| Goal of the exercise |
Exact copies of all records below are needed.

| Given entries |
=== Section Start ===
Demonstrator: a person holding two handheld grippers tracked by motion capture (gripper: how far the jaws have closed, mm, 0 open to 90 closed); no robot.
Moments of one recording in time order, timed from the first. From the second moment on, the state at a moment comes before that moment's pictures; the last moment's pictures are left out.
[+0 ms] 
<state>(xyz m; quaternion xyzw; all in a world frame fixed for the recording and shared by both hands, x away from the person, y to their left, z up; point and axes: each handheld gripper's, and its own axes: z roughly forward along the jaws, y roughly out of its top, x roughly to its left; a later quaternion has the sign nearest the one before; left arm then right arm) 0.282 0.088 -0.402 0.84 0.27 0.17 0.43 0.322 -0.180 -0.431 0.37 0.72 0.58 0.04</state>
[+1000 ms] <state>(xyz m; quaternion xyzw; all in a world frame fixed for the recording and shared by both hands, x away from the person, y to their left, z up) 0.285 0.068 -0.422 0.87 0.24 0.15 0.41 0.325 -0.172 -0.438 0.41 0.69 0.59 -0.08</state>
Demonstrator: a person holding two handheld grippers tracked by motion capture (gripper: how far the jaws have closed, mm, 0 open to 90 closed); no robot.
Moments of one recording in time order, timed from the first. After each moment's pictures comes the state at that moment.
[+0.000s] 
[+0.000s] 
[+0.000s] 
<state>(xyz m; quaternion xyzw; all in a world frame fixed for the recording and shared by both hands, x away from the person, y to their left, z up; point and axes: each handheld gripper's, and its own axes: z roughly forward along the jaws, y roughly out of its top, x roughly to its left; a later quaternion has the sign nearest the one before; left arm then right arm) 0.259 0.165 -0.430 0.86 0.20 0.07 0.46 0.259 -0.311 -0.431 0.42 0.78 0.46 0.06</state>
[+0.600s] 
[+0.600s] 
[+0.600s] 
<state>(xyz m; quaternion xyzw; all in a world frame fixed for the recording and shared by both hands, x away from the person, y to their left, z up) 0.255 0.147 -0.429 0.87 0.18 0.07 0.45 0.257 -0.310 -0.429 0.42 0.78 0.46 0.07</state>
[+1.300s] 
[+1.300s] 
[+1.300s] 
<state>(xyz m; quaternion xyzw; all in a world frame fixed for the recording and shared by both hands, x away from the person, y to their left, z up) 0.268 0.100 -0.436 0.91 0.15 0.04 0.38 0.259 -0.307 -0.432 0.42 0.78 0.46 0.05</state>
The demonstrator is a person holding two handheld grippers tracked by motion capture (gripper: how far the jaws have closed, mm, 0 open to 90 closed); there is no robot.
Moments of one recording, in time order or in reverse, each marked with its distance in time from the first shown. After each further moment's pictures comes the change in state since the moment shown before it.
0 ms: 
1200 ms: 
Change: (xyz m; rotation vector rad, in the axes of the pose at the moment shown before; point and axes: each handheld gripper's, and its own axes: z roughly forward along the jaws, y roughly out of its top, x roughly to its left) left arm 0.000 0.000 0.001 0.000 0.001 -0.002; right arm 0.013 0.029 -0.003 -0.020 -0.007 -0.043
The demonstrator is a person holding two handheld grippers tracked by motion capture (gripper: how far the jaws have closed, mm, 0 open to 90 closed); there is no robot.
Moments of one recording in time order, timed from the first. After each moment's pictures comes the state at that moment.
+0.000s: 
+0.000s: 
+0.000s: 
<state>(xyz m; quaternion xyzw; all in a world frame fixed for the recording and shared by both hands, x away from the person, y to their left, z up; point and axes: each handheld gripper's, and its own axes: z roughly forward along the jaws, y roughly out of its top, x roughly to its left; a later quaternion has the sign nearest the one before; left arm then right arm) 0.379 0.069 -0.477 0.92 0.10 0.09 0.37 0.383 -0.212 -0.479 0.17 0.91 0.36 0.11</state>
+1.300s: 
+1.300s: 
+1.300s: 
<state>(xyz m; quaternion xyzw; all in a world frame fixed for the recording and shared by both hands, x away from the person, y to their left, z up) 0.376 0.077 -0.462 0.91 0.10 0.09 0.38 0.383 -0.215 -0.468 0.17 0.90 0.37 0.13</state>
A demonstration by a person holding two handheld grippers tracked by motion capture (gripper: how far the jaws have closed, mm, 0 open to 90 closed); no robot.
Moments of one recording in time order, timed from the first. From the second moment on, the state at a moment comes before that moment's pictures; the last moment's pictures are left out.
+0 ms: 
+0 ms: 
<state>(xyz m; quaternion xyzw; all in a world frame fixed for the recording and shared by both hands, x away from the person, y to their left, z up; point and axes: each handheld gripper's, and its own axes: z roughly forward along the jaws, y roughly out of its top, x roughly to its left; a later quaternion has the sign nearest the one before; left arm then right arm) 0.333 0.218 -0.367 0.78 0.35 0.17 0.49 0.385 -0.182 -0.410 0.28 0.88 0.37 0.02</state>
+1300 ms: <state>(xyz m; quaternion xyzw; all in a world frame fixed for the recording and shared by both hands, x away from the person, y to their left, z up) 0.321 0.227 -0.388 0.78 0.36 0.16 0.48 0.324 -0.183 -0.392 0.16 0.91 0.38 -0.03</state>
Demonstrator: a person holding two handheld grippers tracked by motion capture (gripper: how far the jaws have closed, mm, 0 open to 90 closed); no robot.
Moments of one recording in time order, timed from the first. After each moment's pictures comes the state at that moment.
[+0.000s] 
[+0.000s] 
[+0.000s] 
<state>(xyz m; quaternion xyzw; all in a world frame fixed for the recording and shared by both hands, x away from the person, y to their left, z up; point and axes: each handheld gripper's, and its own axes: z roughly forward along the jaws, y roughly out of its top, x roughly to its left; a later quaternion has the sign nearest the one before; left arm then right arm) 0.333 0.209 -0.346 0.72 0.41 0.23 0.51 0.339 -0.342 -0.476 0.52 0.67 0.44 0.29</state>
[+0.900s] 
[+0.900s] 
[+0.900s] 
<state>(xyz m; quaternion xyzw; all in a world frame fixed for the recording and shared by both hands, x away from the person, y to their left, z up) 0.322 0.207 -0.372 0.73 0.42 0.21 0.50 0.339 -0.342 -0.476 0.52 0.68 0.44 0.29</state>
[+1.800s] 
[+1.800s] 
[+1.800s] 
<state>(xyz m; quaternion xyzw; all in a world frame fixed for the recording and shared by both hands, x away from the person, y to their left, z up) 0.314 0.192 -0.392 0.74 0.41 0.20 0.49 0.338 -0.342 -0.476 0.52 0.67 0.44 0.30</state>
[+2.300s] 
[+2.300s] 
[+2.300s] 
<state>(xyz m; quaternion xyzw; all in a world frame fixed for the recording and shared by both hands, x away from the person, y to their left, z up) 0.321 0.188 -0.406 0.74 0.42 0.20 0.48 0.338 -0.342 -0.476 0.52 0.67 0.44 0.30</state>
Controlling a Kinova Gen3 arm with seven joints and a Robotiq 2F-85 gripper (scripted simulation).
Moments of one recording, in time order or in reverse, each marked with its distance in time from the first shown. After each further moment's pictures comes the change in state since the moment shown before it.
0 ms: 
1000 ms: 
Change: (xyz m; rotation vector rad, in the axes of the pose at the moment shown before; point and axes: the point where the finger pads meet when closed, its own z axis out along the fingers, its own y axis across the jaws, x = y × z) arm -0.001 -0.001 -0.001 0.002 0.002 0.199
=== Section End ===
| Result of this exercise |
Demonstrator: a person holding two handheld grippers tracked by motion capture (gripper: how far the jaws have closed, mm, 0 open to 90 closed); no robot.
Moments of one recording in time order, timed from the first. From the second moment on, the state at a moment comes before that moment's pictures; the last moment's pictures are left out.
[+0 ms] 
<state>(xyz m; quaternion xyzw; all in a world frame fixed for the recording and shared by both hands, x away from the person, y to their left, z up; point and axes: each handheld gripper's, and its own axes: z roughly forward along the jaws, y roughly out of its top, x roughly to its left; a later quaternion has the sign nearest the one before; left arm then right arm) 0.282 0.088 -0.402 0.84 0.27 0.17 0.43 0.322 -0.180 -0.431 0.37 0.72 0.58 0.04</state>
[+1000 ms] <state>(xyz m; quaternion xyzw; all in a world frame fixed for the recording and shared by both hands, x away from the person, y to their left, z up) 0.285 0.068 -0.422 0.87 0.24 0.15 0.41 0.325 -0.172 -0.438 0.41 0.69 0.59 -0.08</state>
Demonstrator: a person holding two handheld grippers tracked by motion capture (gripper: how far the jaws have closed, mm, 0 open to 90 closed); no robot.
Moments of one recording in time order, timed from the first. After each moment's pictures comes the state at that moment.
[+0.000s] 
[+0.000s] 
[+0.000s] 
<state>(xyz m; quaternion xyzw; all in a world frame fixed for the recording and shared by both hands, x away from the person, y to their left, z up; point and axes: each handheld gripper's, and its own axes: z roughly forward along the jaws, y roughly out of its top, x roughly to its left; a later quaternion has the sign nearest the one before; left arm then right arm) 0.259 0.165 -0.430 0.86 0.20 0.07 0.46 0.259 -0.311 -0.431 0.42 0.78 0.46 0.06</state>
[+0.600s] 
[+0.600s] 
[+0.600s] 
<state>(xyz m; quaternion xyzw; all in a world frame fixed for the recording and shared by both hands, x away from the person, y to their left, z up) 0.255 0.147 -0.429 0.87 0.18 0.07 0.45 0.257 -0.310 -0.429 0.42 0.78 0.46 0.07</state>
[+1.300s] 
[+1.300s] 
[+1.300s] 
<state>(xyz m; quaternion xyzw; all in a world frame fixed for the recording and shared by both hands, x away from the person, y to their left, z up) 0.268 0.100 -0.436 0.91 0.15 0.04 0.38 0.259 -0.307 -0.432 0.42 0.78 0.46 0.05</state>
The demonstrator is a person holding two handheld grippers tracked by motion capture (gripper: how far the jaws have closed, mm, 0 open to 90 closed); there is no robot.
Moments of one recording, in time order or in reverse, each marked with its distance in time from the first shown. After each further moment's pictures comes the change in state since the moment shown before it.
0 ms: 
1200 ms: 
Change: (xyz m; rotation vector rad, in the axes of the pose at the moment shown before; point and axes: each handheld gripper's, and its own axes: z roughly forward along the jaws, y roughly out of its top, x roughly to its left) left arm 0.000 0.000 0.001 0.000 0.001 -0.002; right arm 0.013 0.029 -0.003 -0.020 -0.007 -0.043
The demonstrator is a person holding two handheld grippers tracked by motion capture (gripper: how far the jaws have closed, mm, 0 open to 90 closed); there is no robot.
Moments of one recording in time order, timed from the first. After each moment's pictures comes the state at that moment.
+0.000s: 
+0.000s: 
+0.000s: 
<state>(xyz m; quaternion xyzw; all in a world frame fixed for the recording and shared by both hands, x away from the person, y to their left, z up; point and axes: each handheld gripper's, and its own axes: z roughly forward along the jaws, y roughly out of its top, x roughly to its left; a later quaternion has the sign nearest the one before; left arm then right arm) 0.379 0.069 -0.477 0.92 0.10 0.09 0.37 0.383 -0.212 -0.479 0.17 0.91 0.36 0.11</state>
+1.300s: 
+1.300s: 
+1.300s: 
<state>(xyz m; quaternion xyzw; all in a world frame fixed for the recording and shared by both hands, x away from the person, y to their left, z up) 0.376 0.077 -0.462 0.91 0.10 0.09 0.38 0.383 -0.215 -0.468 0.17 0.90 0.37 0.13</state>
A demonstration by a person holding two handheld grippers tracked by motion capture (gripper: how far the jaws have closed, mm, 0 open to 90 closed); no robot.
Moments of one recording in time order, timed from the first. From the second moment on, the state at a moment comes before that moment's pictures; the last moment's pictures are left out.
+0 ms: 
+0 ms: 
<state>(xyz m; quaternion xyzw; all in a world frame fixed for the recording and shared by both hands, x away from the person, y to their left, z up; point and axes: each handheld gripper's, and its own axes: z roughly forward along the jaws, y roughly out of its top, x roughly to its left; a later quaternion has the sign nearest the one before; left arm then right arm) 0.333 0.218 -0.367 0.78 0.35 0.17 0.49 0.385 -0.182 -0.410 0.28 0.88 0.37 0.02</state>
+1300 ms: <state>(xyz m; quaternion xyzw; all in a world frame fixed for the recording and shared by both hands, x away from the person, y to their left, z up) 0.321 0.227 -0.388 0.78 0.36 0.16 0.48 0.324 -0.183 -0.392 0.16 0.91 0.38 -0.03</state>
Demonstrator: a person holding two handheld grippers tracked by motion capture (gripper: how far the jaws have closed, mm, 0 open to 90 closed); no robot.
Moments of one recording in time order, timed from the first. After each moment's pictures comes the state at that moment.
[+0.000s] 
[+0.000s] 
[+0.000s] 
<state>(xyz m; quaternion xyzw; all in a world frame fixed for the recording and shared by both hands, x away from the person, y to their left, z up; point and axes: each handheld gripper's, and its own axes: z roughly forward along the jaws, y roughly out of its top, x roughly to its left; a later quaternion has the sign nearest the one before; left arm then right arm) 0.333 0.209 -0.346 0.72 0.41 0.23 0.51 0.339 -0.342 -0.476 0.52 0.67 0.44 0.29</state>
[+0.900s] 
[+0.900s] 
[+0.900s] 
<state>(xyz m; quaternion xyzw; all in a world frame fixed for the recording and shared by both hands, x away from the person, y to their left, z up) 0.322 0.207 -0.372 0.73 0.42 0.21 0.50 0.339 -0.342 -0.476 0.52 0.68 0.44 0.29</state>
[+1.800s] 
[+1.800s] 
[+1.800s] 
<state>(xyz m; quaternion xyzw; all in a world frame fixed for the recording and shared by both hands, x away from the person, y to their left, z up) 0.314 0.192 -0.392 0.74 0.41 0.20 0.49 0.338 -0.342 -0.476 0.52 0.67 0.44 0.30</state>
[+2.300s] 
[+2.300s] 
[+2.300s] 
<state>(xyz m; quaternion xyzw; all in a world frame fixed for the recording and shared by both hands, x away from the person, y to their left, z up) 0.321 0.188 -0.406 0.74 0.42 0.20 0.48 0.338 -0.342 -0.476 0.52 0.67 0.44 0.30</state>
Controlling a Kinova Gen3 arm with seven joints and a Robotiq 2F-85 gripper (scripted simulation).
Moments of one recording, in time order or in reverse, each marked with its distance in time from the first shown. After each further moment's pictures comes the change in state since the moment shown before it.
0 ms: 
1000 ms: 
Change: (xyz m; rotation vector rad, in the axes of the pose at the moment shown before; point and axes: the point where the finger pads meet when closed, its own z axis out along the fingers, its own y axis across the jaws, x = y × z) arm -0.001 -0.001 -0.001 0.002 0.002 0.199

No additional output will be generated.